Klaus Lehnertz, Ph.D., who heads the neurophysics group in the department of epileptology at Germany’s University of Bonn Medical Center, has been in the forefront of developing predictive software. He doesn’t believe that standard statistical methods will be capable of it, because EEG signals, like the brain that generates them, are constantly changing and adapting. To tackle the problem, he is turning to cellular neural networks, which are a little like miniature computers linked to one another, much like nerve cells are linked. Like nerve cells, the miniature computers ‘talk’ to each other, and this structural similarity might allow it to better mimic brain activity than a standard computer.

Lehnertz reports success in predicting seizures retrospectively - that is, applying the cellular neural network’s prediction software to a range of already collected EEG data and successfully identifying a pre-seizure state. Doing it prospectively – using EEG data to predict a seizure that hasn’t happened yet, as would be required if it were used in a device – is a more difficult challenge.

“I think it’s a little too early for that,” he said, but he continued by saying the day will come when it is possible.

Will prediction and early intervention in an oncoming seizure be more effective than detecting a seizure and reacting to it? NeuroPace’s Morrell isn’t sure.

“I think the ability to predict seizures would be really helpful in the sense that it would warn individuals, and hopefully people would know not to drive a car, or to go to a safe place, or even take medicine prophylacticly,” Morrell said. “I have no idea whether it would be a benefit to provide electrical stimulation to the brain well in advance, or if it is better to save the stimulation for the moment that the event starts.”

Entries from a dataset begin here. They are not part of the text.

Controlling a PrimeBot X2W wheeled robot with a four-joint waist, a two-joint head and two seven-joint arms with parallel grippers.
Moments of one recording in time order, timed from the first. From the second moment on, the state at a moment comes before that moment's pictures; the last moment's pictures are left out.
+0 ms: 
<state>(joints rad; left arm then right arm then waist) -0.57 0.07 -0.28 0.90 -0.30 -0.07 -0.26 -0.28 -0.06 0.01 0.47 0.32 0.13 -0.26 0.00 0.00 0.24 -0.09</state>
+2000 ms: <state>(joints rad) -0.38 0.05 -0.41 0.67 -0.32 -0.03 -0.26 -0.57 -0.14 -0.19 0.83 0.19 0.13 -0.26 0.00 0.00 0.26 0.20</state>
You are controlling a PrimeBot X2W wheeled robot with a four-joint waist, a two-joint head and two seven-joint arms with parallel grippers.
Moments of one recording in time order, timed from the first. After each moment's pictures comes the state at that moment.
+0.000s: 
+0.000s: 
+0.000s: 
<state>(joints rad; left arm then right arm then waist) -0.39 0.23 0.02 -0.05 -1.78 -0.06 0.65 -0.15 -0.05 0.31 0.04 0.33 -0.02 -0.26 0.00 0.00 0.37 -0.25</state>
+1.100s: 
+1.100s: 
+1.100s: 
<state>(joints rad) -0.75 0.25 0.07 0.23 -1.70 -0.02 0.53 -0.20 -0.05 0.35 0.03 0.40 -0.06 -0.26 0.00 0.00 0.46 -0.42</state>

Whether or not researchers ever succeed in predicting seizures, it seems likely that devices will play an important role in epilepsy therapy in the coming years. What lies ahead? Safety is a key concern, says Ivan Osorio, M.D., who is a professor of neurology at the University of Kansas Medical Center, and is also working on a closed-loop electrical stimulation device.

“I think the primary challenge we face is to demonstrate that implantable devices do not trigger more seizures... or change the brain in other ways. They may have cognitive or behavioral effects,” Osorio said.

Although they are currently being tested only in patients that have failed drug therapy, implantable devices may eventually find use as the frontline therapy for epilepsy. Litt points to the example of pacemakers. Early clinical trials of the devices were actually halted because they were so effective that it was deemed unethical to continue to withhold them from people in the control group.

“Now the implants are the first-line therapy for this medical condition, and the market for the drugs has diminished considerably,” Litt said.